Records excerpted from a collection
= = = =
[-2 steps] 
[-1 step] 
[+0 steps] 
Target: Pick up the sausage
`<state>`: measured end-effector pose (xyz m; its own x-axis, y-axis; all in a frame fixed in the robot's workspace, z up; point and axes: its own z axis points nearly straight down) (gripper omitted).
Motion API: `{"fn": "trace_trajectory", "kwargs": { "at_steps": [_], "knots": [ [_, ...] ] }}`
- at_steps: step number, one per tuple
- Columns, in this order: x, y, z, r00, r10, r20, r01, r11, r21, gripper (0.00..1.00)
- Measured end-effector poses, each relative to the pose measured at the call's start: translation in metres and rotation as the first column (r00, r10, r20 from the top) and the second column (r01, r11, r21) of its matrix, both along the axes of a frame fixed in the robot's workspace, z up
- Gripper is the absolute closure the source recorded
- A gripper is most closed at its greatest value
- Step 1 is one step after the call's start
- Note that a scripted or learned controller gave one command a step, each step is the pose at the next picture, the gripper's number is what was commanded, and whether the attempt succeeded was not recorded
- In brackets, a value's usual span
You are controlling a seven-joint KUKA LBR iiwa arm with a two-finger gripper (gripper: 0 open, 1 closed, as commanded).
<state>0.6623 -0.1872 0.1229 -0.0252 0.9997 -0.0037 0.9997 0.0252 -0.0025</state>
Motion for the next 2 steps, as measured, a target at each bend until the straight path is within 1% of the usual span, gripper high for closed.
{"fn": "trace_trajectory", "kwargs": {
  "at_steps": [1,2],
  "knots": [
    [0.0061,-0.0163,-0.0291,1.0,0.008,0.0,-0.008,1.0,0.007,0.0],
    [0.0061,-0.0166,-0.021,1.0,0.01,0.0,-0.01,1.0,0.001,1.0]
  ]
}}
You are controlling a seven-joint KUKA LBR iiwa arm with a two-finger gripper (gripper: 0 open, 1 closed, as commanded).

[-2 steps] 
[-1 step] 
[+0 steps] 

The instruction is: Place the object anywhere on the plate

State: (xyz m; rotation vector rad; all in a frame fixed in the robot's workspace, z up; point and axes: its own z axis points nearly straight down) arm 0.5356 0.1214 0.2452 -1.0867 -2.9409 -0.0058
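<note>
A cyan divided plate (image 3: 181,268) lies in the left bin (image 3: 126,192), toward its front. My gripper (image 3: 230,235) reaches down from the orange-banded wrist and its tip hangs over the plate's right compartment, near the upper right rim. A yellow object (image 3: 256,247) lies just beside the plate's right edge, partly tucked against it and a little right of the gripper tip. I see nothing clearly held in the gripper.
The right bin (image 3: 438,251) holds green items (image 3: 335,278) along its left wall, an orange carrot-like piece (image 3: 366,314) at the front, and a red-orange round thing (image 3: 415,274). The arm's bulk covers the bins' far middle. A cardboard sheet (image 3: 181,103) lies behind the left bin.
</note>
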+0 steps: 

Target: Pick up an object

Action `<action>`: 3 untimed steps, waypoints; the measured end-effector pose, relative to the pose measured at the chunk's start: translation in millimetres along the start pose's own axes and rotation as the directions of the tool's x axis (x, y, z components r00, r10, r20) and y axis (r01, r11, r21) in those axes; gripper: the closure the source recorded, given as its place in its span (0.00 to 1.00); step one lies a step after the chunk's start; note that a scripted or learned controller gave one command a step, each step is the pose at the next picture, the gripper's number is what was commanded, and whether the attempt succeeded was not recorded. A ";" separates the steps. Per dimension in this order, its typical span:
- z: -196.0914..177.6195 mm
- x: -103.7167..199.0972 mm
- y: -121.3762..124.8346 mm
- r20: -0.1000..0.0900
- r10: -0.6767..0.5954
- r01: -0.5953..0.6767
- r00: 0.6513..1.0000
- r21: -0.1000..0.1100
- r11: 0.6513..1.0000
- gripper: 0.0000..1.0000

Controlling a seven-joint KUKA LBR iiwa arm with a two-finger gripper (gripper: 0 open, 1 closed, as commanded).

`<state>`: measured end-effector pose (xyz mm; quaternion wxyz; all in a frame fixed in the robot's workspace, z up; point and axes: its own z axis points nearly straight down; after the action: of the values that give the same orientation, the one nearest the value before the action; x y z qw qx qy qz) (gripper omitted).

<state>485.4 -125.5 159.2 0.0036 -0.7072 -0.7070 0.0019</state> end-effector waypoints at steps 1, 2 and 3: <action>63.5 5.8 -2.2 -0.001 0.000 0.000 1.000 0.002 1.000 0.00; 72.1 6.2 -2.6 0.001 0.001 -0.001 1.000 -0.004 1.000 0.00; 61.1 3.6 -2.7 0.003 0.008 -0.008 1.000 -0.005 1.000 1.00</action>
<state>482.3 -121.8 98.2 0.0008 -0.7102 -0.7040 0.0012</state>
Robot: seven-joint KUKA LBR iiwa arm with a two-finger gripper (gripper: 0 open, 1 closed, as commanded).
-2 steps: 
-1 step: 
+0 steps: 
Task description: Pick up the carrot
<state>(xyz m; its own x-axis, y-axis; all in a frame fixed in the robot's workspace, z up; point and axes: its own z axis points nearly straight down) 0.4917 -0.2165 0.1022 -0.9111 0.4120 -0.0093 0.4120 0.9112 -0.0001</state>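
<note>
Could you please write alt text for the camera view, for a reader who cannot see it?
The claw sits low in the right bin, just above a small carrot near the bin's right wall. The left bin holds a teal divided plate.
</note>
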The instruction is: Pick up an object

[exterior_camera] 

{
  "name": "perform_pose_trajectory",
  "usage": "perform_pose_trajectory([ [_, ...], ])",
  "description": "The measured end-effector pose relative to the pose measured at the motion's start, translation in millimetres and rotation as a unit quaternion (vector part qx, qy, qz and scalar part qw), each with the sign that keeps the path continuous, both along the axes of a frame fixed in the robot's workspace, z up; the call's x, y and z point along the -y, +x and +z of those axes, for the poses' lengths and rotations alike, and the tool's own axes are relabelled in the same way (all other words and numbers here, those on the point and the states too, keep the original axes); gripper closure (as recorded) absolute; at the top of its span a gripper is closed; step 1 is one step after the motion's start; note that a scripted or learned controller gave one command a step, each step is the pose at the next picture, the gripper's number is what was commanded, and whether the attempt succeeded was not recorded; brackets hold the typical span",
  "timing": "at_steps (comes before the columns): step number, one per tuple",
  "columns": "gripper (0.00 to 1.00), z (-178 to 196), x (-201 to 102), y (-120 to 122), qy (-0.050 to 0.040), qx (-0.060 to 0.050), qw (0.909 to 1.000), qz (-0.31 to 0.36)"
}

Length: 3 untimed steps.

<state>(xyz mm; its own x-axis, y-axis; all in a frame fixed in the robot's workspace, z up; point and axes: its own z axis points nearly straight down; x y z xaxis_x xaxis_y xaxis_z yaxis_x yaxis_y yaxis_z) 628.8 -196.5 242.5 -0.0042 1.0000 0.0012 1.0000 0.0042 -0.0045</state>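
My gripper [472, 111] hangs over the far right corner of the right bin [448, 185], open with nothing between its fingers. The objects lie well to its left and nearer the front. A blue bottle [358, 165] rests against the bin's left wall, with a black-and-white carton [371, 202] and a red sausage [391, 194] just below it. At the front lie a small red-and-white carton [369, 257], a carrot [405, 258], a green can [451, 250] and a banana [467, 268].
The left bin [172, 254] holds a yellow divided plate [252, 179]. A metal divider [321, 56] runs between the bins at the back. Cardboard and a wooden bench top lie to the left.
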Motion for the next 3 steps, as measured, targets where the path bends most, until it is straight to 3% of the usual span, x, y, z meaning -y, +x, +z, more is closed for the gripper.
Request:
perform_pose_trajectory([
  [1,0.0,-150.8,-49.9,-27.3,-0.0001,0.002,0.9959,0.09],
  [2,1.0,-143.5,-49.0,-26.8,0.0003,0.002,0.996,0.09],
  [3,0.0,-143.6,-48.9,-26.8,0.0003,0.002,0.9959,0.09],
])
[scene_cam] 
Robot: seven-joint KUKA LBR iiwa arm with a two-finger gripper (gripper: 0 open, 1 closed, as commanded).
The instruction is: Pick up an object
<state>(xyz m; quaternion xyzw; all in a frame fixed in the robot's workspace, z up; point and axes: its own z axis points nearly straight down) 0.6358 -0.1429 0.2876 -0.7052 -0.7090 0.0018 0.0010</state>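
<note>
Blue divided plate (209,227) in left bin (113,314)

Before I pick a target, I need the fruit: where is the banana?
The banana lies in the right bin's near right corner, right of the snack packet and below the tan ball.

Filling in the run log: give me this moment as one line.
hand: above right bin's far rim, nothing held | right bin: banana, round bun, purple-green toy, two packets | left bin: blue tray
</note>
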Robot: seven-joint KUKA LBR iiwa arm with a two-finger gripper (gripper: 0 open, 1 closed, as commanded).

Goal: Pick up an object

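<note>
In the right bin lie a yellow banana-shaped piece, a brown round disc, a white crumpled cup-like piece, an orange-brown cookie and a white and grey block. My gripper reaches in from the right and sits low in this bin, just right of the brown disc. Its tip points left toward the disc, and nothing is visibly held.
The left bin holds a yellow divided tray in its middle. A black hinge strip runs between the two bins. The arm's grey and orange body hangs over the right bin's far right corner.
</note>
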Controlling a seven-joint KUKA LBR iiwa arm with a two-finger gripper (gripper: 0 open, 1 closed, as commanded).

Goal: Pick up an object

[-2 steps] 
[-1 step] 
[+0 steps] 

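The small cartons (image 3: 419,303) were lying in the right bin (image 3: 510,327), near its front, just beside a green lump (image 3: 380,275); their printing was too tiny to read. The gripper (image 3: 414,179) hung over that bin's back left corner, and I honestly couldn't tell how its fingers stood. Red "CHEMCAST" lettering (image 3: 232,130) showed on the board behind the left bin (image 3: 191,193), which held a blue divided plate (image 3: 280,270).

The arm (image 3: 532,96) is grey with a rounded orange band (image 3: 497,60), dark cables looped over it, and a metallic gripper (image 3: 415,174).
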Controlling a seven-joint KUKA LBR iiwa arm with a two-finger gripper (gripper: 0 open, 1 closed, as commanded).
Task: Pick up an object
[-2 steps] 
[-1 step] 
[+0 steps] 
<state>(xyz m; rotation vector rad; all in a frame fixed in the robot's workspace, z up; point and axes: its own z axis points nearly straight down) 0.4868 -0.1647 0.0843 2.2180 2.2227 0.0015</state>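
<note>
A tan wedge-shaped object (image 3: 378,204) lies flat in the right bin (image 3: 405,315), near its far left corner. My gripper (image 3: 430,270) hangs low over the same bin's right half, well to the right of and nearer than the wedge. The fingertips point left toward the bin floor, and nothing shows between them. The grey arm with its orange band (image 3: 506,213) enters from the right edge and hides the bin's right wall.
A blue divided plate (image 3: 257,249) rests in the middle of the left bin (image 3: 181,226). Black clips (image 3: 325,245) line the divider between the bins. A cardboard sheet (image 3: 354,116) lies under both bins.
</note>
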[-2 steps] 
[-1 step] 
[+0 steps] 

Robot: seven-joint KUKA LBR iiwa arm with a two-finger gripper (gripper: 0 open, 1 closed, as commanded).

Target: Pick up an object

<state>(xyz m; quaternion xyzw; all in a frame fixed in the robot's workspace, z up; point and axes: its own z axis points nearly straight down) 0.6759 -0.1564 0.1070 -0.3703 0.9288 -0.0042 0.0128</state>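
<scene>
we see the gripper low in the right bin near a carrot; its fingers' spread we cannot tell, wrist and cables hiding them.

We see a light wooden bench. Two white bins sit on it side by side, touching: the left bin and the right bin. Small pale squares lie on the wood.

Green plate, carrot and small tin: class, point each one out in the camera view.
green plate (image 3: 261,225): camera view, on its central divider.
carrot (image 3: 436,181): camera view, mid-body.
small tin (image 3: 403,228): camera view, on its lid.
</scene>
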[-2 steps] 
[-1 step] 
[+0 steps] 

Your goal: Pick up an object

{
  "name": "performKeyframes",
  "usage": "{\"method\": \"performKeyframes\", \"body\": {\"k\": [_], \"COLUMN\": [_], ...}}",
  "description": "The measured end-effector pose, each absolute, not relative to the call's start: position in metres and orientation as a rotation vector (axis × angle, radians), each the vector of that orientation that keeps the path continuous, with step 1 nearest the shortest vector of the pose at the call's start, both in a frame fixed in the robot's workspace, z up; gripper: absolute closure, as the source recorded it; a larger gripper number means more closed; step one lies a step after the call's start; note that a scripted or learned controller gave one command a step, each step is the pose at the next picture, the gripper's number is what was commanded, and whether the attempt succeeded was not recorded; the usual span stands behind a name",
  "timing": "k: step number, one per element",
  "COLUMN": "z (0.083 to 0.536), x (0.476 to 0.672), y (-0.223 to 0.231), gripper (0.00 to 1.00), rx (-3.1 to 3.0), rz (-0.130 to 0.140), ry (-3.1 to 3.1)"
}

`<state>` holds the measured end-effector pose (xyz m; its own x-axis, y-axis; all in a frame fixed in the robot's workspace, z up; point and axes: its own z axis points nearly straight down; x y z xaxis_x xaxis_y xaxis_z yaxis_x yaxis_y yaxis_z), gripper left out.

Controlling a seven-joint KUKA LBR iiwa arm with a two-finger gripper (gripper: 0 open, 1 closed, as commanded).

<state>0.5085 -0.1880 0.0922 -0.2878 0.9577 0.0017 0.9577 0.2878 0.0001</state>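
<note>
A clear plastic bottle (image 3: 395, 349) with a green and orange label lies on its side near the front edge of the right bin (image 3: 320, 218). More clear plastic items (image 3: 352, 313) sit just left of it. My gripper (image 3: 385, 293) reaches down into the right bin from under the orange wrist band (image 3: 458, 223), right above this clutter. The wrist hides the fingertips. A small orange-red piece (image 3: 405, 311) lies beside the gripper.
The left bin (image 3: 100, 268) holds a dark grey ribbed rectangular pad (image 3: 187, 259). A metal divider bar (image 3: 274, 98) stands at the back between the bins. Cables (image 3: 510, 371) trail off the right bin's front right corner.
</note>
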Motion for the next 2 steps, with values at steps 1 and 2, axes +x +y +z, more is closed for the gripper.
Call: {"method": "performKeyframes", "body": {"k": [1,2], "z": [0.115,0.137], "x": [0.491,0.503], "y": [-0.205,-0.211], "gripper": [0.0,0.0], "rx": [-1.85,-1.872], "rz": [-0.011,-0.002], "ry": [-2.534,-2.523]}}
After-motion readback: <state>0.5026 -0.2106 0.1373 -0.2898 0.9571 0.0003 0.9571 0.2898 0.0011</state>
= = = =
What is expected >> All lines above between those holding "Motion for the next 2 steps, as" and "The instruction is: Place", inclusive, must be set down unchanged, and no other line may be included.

Solution to this exercise >>
Motion for the next 2 steps, as measured, a target at each bend until the straight path is within 1% of the usual span, gripper high for closed.
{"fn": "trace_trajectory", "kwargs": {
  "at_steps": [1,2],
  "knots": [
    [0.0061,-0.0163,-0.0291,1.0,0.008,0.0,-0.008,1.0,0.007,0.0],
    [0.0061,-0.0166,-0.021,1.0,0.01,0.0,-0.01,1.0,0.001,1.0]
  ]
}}
You are controlling a seven-joint KUKA LBR iiwa arm with a two-finger gripper (gripper: 0 open, 1 closed, as commanded).

[-2 steps] 
[-1 step] 
[+0 steps] 

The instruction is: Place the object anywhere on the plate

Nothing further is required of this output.